Siri Lovisa Rathsman (July 28, 1895 – July 30, 1974) was a Swedish surrealist artist, printmaker, painter, ceramicist, and journalist who spent much of her life in Paris. She was born in Sundsvall, Sweden and died in the Brännkyrka parish of Stockholm.

== Early life and education ==
Siri Rathsman was the daughter of Richard Christoffer Rathsman and Kristina (Kerstin) Lovisa Jacobson.

She received a formal painting from 1913 to 1915 education at the Wilhelmson painting school under the tutelage of Carl Wilhelmson where she befriended artists such as Kurt Jungstedt. She continued her studies at the Valand Academy of the Arts, which was then known as University of Gothenburg's drawing and painting school. There, she was taught by Birger Simonsson. She was trained in figurative and objective art. Her oeuvre, however, evolved to feature non-figurative art. During her twenties she moved to Paris, where she spent much of her life. At the Académie Moderne in Paris, she studied for Othon Friesz and Raoul Duffy. In 1921, she studied with Diego Rivera.

== Career ==
Rathsman was active in Paris from 1916 or 1919-1966 and worked as both an artist and journalist.

=== Artist ===
Rathsman was involved in the workshops at Atélier 17, a studio run by Stanley William Hayter. There, she worked in the graphic studio alongside other artists such as Nina Negri and Dalla Husband. Alongside Negri and Husband, she used the principles of surrealist automatism. In 1936, she signed the Dimensionist Manifesto, which was published by Charles Sirato. This manifesto encouraged artists to engage with mathematical and scientific discoveries, including Albert Einstein's Theory of General Relativity.

=== Journalist ===
Rathsman also worked as a journalist. She spent some time writing for the Swedish newspaper Sundsvallposten. Then, from 1921 to 1966, she worked as a correspondent for the Swedish magazine Göteborgs Handels- och Sjöfartstidning; sometimes she published under the pseudonym Comtesse Belloni. The editor-in-chief in 1940 was Torgny Segerstedt. The Nazis removed Rathsman from Paris due to her being one of Segerstedt's employees. She relocated to Vichy, France, where she continued reporting. In 1943, she wrote Vichy lost the game; Descriptions from the defeated France,, an account of life in Vichy during World War II. The first chapter of the book is entitled Life in the Residential City During the First Year and contains her observations of 1940, including the influx of refugees from Belgium, the Netherlands and from Nazi occupied France. She was expelled from France and returned to Sweden, where she published her account of Vichy. She returned to France around the end of the war.

== Exhibitions ==
Rathsman participated in group exhibitions throughout her career in many European cities, including but not limited to Stockholm, Zurich, Paris, London, and Oslo. In Paris, she exhibited alongside artists including Max Ernst and Yves Tanguy.

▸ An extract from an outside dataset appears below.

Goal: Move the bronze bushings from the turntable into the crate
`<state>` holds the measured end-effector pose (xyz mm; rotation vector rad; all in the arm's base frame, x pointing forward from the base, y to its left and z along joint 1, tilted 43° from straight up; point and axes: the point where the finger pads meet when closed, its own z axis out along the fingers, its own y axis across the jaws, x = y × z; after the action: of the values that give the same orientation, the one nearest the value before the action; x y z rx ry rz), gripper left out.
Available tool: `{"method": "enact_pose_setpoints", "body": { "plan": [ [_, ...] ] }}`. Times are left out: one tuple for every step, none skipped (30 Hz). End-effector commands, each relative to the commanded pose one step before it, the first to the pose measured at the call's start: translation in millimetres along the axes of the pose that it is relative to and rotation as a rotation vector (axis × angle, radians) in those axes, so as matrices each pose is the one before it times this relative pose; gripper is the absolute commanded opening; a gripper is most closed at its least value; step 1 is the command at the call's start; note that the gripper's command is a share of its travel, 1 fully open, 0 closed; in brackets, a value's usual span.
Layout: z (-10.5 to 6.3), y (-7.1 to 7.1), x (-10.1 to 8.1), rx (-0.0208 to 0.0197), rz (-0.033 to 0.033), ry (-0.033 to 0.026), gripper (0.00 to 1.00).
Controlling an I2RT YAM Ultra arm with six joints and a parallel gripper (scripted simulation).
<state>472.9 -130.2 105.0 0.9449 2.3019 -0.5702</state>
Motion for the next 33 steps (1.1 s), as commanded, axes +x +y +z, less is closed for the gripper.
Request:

In 1937, she was one of the artists on display at the Nordic Surrealist Exhibition at Lund University's Scania Art Museum. In 1951, the Swedish-French art gallery held a retrospective exhibition of her work. She is said to have exhibited there more than once. In 1952, she was exhibited in Gothenburg at the Lorensberg art gallery.

== Personal life ==
Rathsman never married. She may have been in a relationship with Georges Bidault in the 1930s. She is remembered for wearing her hair short. Her pseudonym, Comtesse Belloni, comes from the location of her studio on rue Belloni.